# 1st time owners and safety switches



## fouracres (Jul 4, 2004)

I disabled my seat safety switch, seemed to be more of a backfire gererator on our bumpy lawn. If it had been designed better I probably would have left it in place.

What needs to be passed along to new owners when directing them to override these safety switches is what to watch out for.

I've been mowing for a long time and have used a lot of equipment from old 9Ns pulling a gang of reel mowers, lots of LT and GTs, etc. Plenty of seat time. This summer I was mowing in the woods with the deck at highest setting. I had to get off the mower for one reason or the other. Since the seat safety switch has been bypassed, the engine kept running. As a rule, I always disengage the blades and set the brake when I get off the tractor. I set the brake and got off, looked down at my foot and it was right at the edge of the deck and the blades were still engaged. Scared me to death. I always wear boots when I mow, cut wood, etc. Just was not paying attention.
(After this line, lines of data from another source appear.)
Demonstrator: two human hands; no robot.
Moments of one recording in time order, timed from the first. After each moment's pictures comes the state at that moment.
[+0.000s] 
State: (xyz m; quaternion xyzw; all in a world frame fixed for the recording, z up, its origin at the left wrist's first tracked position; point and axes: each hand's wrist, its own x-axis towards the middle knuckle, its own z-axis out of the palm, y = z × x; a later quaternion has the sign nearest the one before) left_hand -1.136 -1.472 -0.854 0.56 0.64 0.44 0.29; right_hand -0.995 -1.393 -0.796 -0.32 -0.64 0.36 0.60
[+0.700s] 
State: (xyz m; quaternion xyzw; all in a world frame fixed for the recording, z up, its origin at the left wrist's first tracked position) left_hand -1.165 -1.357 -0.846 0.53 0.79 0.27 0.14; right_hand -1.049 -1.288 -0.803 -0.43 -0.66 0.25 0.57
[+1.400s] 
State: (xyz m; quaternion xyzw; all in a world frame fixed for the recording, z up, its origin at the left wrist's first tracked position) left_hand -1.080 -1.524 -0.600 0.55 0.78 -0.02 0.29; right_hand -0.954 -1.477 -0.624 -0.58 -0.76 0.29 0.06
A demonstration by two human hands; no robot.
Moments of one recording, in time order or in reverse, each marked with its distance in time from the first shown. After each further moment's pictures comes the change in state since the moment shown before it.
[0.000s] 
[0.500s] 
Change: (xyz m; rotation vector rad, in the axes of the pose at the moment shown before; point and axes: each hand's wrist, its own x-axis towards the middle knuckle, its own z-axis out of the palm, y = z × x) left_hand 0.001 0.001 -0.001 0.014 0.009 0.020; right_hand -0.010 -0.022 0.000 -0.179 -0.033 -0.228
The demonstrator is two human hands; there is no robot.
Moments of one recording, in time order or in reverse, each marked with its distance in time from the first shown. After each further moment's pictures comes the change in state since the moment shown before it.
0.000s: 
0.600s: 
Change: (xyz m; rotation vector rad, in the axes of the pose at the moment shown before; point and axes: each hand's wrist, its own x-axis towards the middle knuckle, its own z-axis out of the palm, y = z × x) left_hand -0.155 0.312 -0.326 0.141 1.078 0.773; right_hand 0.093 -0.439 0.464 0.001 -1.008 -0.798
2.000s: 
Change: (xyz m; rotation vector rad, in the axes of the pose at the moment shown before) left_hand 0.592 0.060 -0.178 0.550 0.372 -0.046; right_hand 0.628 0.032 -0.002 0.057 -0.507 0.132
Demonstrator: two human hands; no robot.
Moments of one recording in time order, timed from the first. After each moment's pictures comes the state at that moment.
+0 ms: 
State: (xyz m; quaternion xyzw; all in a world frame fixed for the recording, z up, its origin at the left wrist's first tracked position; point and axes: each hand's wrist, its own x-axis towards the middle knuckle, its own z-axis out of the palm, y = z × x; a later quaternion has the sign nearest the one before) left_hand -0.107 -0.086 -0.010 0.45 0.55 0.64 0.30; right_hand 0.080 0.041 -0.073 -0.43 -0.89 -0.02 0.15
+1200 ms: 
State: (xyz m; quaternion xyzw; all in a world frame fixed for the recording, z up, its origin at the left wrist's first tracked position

Other than I am an idiot for doing this, the point of this post is that we need to remind/tell new/experienced owners what these safety switches are in place to prevent and what they need to be aware of when they are by-passed.


----------



## guest2 (Dec 27, 2003)

fouracres
Good point! Most of the guys you'll meet that have some type of injury are guys just like us that know better but just did something stupid one time!


----------



## fouracres (Jul 4, 2004)

*fouracres hit the WRONG BUTTON*

I was not through yet...

The person you tell how to bypass the switch might not be the only operator. Kids hop on these things and mow with or without parental permission. Relatives might take it out for a spin. Lots of possibilities for other operators to find out the hard way that safety has been bypassed and your tractor IS NOT like the exact same thing that they have at home.

I've spent the past 20 years searching for and recovering downed aircraft, working on salvage and dive boats all over the world. Safety switches are never removed. Around the house is another story, don't know why but I/we all do it. I guess it is because we are so smart that we know what is safe for us. As long as we do tell people how to bypass safety, this does not make any sense, but lets do it responsibly!


----------



## jodyand (Sep 16, 2003)

My old Snapper doesn't have any safety switches on it but when i use it I'm fully aware of whats going on. Now on my Cub i did get rid of the RIO but thats all I'm getting rid of on it. If i stop and want to get off i set the parking brake but once my butt comes off the seat the motor stays running but the deck cuts off. This i can live with but not the deck cutting off going in reverse so i did away with that.


----------



## jodyand (Sep 16, 2003)

fouracres
I merge your two threads.


----------